◆ ACTION ITEM:
Locate "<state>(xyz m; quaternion" in the listing below, then output the line holding it and every line after it, exactly and with nothing else.
*** Opening RAW DATA ***
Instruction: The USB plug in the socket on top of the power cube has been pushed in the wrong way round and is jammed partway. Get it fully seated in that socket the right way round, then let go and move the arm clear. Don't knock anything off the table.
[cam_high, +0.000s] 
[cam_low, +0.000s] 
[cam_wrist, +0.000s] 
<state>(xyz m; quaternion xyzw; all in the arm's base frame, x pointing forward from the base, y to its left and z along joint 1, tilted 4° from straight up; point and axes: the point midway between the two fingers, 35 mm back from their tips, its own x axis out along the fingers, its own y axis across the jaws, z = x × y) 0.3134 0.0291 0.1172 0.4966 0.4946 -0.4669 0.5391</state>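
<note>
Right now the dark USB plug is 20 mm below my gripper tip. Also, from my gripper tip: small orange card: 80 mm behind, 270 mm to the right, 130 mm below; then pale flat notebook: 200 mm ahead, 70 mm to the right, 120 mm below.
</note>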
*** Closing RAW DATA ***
◆ ANSWER SECTION:
<state>(xyz m; quaternion xyzw; all in the arm's base frame, x pointing forward from the base, y to its left and z along joint 1, tilted 4° from straight up; point and axes: the point midway between the two fingers, 35 mm back from their tips, its own x axis out along the fingers, its own y axis across the jaws, z = x × y) 0.3134 0.0291 0.1172 0.4966 0.4946 -0.4669 0.5391</state>
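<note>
Right now the dark USB plug is 20 mm below my gripper tip. Also, from my gripper tip: small orange card: 80 mm behind, 270 mm to the right, 130 mm below; then pale flat notebook: 200 mm ahead, 70 mm to the right, 120 mm below.
</note>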

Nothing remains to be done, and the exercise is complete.